### Exercise description
Retype the data below verbatim; pictures do not belong in the copy.
════════════════════
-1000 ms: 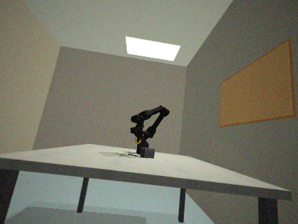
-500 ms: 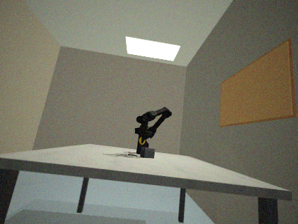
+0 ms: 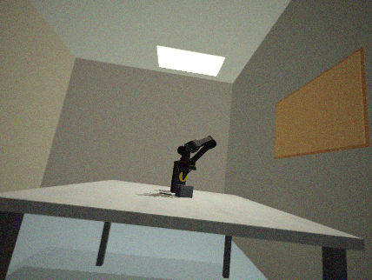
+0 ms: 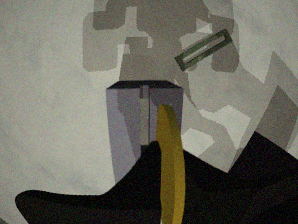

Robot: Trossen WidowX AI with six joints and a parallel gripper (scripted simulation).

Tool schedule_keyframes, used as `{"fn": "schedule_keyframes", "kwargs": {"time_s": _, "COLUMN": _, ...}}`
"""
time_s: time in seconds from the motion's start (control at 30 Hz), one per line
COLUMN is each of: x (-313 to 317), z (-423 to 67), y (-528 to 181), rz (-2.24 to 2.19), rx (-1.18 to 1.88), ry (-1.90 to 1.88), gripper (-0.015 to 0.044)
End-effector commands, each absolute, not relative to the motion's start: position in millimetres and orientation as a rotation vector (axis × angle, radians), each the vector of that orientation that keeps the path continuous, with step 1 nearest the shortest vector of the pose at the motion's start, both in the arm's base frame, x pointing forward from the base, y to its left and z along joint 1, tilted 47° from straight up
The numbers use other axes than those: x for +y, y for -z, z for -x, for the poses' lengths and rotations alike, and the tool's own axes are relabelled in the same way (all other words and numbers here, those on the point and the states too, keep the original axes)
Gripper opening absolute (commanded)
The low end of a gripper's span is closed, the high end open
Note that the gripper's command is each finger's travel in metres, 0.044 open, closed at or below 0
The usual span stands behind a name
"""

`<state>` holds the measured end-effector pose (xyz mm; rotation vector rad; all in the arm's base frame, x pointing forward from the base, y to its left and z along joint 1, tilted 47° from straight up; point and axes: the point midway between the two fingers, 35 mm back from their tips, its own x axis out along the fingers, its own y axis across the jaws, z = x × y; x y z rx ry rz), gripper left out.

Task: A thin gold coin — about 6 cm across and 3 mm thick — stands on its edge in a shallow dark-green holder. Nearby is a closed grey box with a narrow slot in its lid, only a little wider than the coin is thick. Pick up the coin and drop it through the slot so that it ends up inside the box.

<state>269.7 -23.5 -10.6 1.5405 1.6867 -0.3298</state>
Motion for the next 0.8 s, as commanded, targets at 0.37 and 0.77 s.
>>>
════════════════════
### Written reply
-1000 ms: 
-500 ms: 
+0 ms: 
+0 ms: 

Robot: Trossen WidowX AI with six joints and a parallel gripper (scripted simulation).

Tool schedule_keyframes, used as `{"fn": "schedule_keyframes", "kwargs": {"time_s": _, "COLUMN": _, ...}}`
"""
time_s: time in seconds from the motion's start (control at 30 Hz), one per line
COLUMN is each of: x (-313 to 317), z (-423 to 67), y (-528 to 181), rz (-2.24 to 2.19), rx (-1.18 to 1.88), ry (-1.90 to 1.88), gripper (-0.015 to 0.044)
End-effector commands, each absolute, not relative to the motion's start: position in millimetres and orientation as a rotation vector (axis × angle, radians), each the vector of that orientation that keeps the path continuous, with step 1 nearest the shortest vector of the pose at the motion's start, both in the arm's base frame, x pointing forward from the base, y to its left and z along joint 1, tilted 47° from straight up
The numbers use other axes than those: x for +y, y for -z, z for -x, for the poses' lengths and rotations alike, and the tool's own axes are relabelled in the same way (all other words and numbers here, those on the point and the states too, keep the original axes)
Gripper opening absolute (commanded)
The low end of a gripper's span is closed, the high end open
Note that the gripper's command is each finger's travel in metres, 0.044 open, closed at or below 0
The usual span stands behind a name
"""

`<state>` holds the measured end-effector pose (xyz mm; rotation vector rad; all in the arm's base frame, x pointing forward from the base, y to its left and z along joint 1, tilted 47° from straight up; point and axes: the point midway between the two fingers, 35 mm back from their tips, its own x axis out along the fingers, its own y axis across the jaws, z = x × y; x y z rx ry rz), gripper left out.

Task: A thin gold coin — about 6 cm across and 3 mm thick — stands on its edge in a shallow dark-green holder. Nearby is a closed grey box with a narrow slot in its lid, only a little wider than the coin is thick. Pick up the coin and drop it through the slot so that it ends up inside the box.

<state>269.7 -23.5 -10.6 1.5405 1.6867 -0.3298</state>
Motion for the next 0.8 s, as commanded, targets at 0.37 and 0.77 s.
>>>

No additional response is needed to complete this exercise.